Reduced film thickness results in an increased effective temperature difference between the tube wall and the refrigerant gas-liquid interface, and provides more heat transfer potential.
Also, in evaporator coils (depending on refrigerant velocity), the rifled tube helps promote annular flow, resulting in an increase in the amount of wetted surface area for evaporation. The tube-side heat transfer coefficient for rifled tubing is as much as two and one-half to three times that of plain tube for condensing and evaporating conditions.
The ridges in rifled tubing are designed to improve performance in both condensers and evaporators, but must have sufficient strength to minimize deformation when the tube is expanded into the fins.
The designs offered today somewhat compromise optimum performance to meet these criteria. Ridge height, apex angle, and helix angle all contribute to performance enhancement. Today, rifled tubing is available in 5/16-, 3/8-, and 1/2-in.-dia tube coils.
Using rifled tubing in an evaporator is more effective than in a condenser to improve capacity performance in refrigeration systems. Why? Because a 10% increase in evaporator coil performance will result in about a 3% increase in system performance, as compared to a 1.5% increase due to the same 10% increase in condenser coil performance.
Rifled tubing is also more effective under two-phase flow conditions. An evaporator coil has a higher percentage of its internal surface area in two-phase flow than does a condenser, which has desuperheating and subcooling sections.
Application economicsThe decision to use rifled tubing is usually determined by economics.
When rifled tube and raised-lance fincoils were introduced in 1983, substantial gains were made in material reduction for residential air conditioner evaporator coils. There were cases where designers were able to reduce the size of evaporators from three rows to two, with no loss in performance.
However, when comparing the economics of rifled vs. plain tubing, the additional cost of producing rifled tubing makes it difficult to justify without taking into account other factors.
The decision is somewhat more complex when considering the entire air-handling unit. If the combinations of coil cost and cabinet cost are reduced with rifled tubing, then it makes economic sense. Air conditioning evaporator coil applications seem almost automatic when it comes to the cost-effectiveness of rifled tubing.
Due to a lower overall effect on system performance, condensers are not as likely to justify rifled tubing. Medium- and low-temperature refrigeration applications require close analysis.
If the allocated space for the coil is fixed and plain tube coils cannot achieve the specified performance, rifled tubing may be an effective solution. This not only includes capacity ratings, but air pressure drop as well.
The ability to reduce the number of rows in a coil also has a positive effect in reducing air pressure drop.
Most rifled tube applications occur in refrigeration and air conditioning systems.
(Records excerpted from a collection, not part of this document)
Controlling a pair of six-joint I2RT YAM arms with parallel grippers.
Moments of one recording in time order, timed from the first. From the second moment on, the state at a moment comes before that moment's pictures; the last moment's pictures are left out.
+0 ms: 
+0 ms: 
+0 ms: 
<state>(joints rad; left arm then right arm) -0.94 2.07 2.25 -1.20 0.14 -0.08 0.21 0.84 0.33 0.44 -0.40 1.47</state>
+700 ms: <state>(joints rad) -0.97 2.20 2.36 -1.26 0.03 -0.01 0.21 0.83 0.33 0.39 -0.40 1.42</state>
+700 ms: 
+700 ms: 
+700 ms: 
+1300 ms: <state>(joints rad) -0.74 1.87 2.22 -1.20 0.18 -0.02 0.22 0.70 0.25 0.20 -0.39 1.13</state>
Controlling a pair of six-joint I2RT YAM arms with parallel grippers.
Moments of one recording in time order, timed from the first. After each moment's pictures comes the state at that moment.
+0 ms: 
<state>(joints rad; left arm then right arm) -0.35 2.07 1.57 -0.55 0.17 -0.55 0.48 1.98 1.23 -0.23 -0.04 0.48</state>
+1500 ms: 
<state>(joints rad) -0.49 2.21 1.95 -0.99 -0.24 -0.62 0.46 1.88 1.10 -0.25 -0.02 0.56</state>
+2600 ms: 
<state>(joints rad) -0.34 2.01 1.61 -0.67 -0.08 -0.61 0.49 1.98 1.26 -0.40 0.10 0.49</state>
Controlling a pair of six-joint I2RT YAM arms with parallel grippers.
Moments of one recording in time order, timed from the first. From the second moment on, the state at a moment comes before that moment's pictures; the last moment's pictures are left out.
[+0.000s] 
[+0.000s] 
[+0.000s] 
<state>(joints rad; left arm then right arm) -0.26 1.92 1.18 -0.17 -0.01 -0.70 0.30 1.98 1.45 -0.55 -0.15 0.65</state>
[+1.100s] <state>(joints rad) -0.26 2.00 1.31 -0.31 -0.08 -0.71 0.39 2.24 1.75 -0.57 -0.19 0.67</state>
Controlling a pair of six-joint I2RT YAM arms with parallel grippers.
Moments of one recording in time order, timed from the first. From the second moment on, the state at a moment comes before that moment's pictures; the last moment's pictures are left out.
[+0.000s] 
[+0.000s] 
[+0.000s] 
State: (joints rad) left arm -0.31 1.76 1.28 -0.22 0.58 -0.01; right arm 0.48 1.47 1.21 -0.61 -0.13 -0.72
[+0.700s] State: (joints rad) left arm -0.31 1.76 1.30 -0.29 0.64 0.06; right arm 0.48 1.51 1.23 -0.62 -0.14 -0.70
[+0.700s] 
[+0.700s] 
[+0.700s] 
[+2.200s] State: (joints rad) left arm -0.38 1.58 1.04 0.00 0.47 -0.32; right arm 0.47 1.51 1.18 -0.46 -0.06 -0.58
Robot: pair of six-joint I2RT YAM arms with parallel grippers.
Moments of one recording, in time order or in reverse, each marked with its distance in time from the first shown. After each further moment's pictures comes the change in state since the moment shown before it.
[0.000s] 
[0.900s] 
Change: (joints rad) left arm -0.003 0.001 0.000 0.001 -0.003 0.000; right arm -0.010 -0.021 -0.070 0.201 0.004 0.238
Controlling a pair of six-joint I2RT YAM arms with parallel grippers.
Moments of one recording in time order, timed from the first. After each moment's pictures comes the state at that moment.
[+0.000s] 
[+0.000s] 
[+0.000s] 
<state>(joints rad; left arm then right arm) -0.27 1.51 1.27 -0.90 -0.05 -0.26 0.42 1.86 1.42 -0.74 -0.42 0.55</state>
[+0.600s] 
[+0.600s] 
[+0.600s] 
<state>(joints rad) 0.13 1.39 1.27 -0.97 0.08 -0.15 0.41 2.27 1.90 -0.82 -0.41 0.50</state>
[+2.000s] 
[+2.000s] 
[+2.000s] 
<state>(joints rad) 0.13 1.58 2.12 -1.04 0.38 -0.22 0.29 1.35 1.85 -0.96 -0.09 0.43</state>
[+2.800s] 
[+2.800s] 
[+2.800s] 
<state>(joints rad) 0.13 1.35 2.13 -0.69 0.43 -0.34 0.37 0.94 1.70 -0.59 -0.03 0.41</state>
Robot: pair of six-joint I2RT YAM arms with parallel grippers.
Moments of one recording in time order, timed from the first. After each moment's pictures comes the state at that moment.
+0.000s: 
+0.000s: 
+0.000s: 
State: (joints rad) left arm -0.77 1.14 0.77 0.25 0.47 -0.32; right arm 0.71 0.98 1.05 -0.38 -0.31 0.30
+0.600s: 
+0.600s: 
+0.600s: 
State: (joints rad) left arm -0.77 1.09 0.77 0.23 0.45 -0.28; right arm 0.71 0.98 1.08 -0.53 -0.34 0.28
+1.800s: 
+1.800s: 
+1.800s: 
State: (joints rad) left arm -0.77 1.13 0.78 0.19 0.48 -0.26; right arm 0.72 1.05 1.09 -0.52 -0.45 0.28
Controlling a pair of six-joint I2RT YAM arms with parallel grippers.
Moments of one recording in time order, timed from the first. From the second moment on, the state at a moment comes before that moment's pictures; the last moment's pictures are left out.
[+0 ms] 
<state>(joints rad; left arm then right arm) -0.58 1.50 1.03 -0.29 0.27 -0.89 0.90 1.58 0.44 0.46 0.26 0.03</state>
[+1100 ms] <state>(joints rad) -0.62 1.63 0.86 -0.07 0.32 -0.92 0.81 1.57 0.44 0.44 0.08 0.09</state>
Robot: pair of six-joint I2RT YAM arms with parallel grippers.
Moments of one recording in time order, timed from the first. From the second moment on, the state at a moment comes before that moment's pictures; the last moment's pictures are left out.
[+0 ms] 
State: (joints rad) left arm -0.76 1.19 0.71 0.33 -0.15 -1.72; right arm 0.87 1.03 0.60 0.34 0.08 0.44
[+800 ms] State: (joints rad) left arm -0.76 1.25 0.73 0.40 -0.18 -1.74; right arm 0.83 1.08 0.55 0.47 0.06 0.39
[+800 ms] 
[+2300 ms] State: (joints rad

However, its use in single-phase fluid applications is growing. For example, rifled tube applications can be made for water coils, where the additional performance of rifled tubing is able to prevent adding more rows or fins per inch in a critical air pressure drop situation.
Rifled tube coils may not be the answer for every application, but they have certainly allowed many engineers and contractors to achieve cost, performance, and unit size objectives that would not be possible otherwise.
Rifled tubing should be considered when new air conditioning or refrigeration units are being developed, and certainly when trying to improve the performance of an existing model without incurring major retooling costs.
With the air conditioning and refrigeration industries sensitive to a new era of non-CFC refrigerants and synthetic compressor lubricants, there will be opportunities to develop new coil designs that optimize the performance characteristics of these chemicals.
Will other geometric configurations of rifled tubing provide better performance than those available today? Maybe. However, these opportunities for new designs must also be cost effective.